How to complete this task:
Return the lines that run from the line containing "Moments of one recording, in" through the end of the entries, both ends included. Leave out all pictures.

Given information:
+ + + + +

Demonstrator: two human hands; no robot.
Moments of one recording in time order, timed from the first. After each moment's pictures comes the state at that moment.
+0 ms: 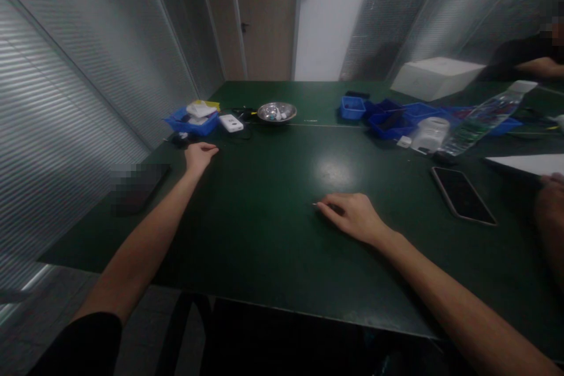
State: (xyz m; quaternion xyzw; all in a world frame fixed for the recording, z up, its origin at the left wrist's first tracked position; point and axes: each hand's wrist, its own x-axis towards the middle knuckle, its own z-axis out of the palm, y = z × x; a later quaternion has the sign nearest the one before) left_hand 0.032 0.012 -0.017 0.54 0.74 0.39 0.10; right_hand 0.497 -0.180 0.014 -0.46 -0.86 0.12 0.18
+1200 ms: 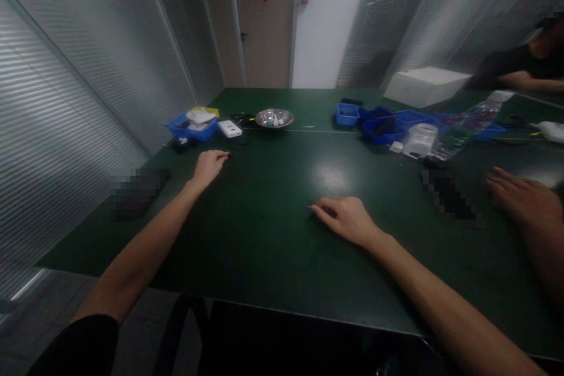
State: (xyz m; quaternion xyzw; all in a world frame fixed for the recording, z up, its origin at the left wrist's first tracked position) left_hand 0.075 -0.018 0.003 0.74 0.62 0.27 0.07; right_hand 0.495 -0.181 0.015 -0.47 -0.86 0.10 0.17
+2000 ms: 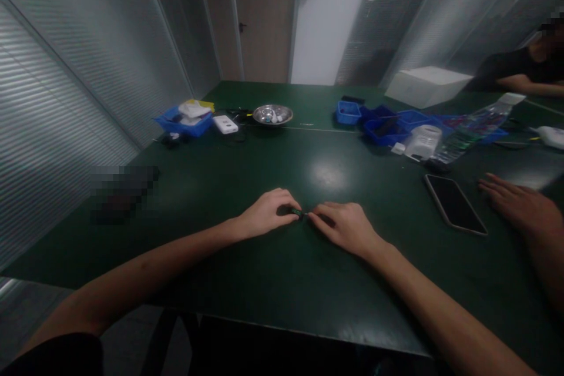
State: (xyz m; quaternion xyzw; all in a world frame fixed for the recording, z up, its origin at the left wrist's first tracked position) left_hand 0.233 -0.134 0.008 0.88 0.27 0.24 0.31; right_hand 0.488 -0.181 0.014 -0.46 -0.87 0.06 0.14
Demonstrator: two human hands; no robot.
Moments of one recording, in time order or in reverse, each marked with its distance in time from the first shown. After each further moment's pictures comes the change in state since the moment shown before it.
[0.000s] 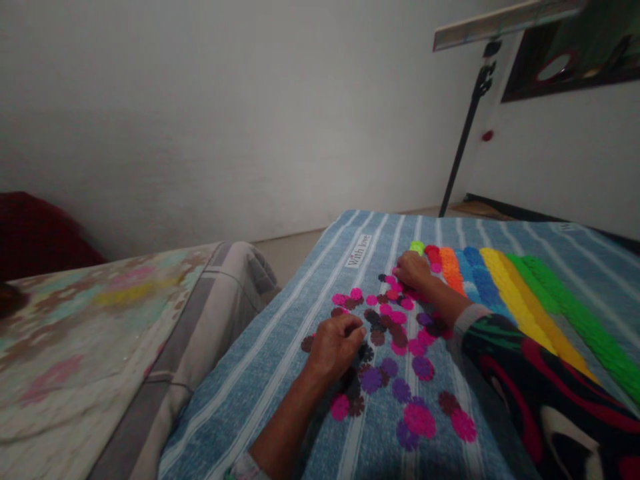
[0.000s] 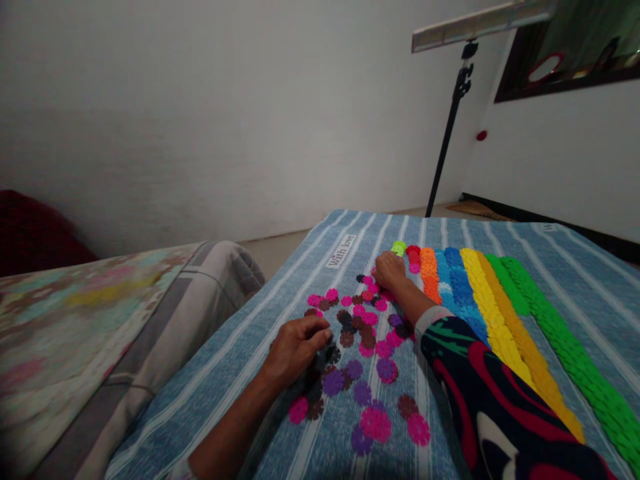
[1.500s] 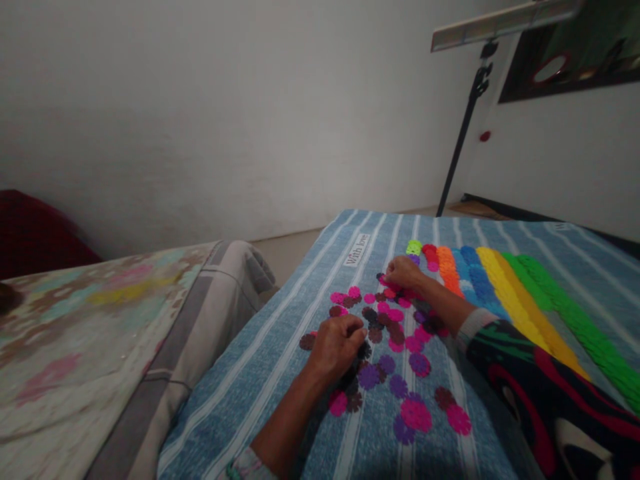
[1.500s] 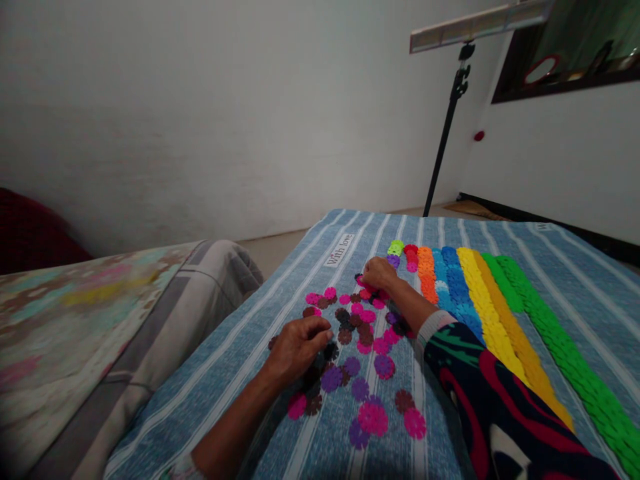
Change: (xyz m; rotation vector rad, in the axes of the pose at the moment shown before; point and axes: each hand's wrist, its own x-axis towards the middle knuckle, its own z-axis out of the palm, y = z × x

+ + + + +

Written response:
Moments of one recording, in time order or in reverse, each marked with its distance in time from the first shown. After each further moment's pictures comes the change in state since the moment shown before it.
[0.000s] 
[0.000s] 
[1.500s] 
[1.500s] 
Change: (xyz m; rotation vector rad, in the axes of the pose at the moment shown before; point and axes: each hand's wrist, its own x-axis towards the middle knuckle, its own z-axis out of the palm, y = z × x

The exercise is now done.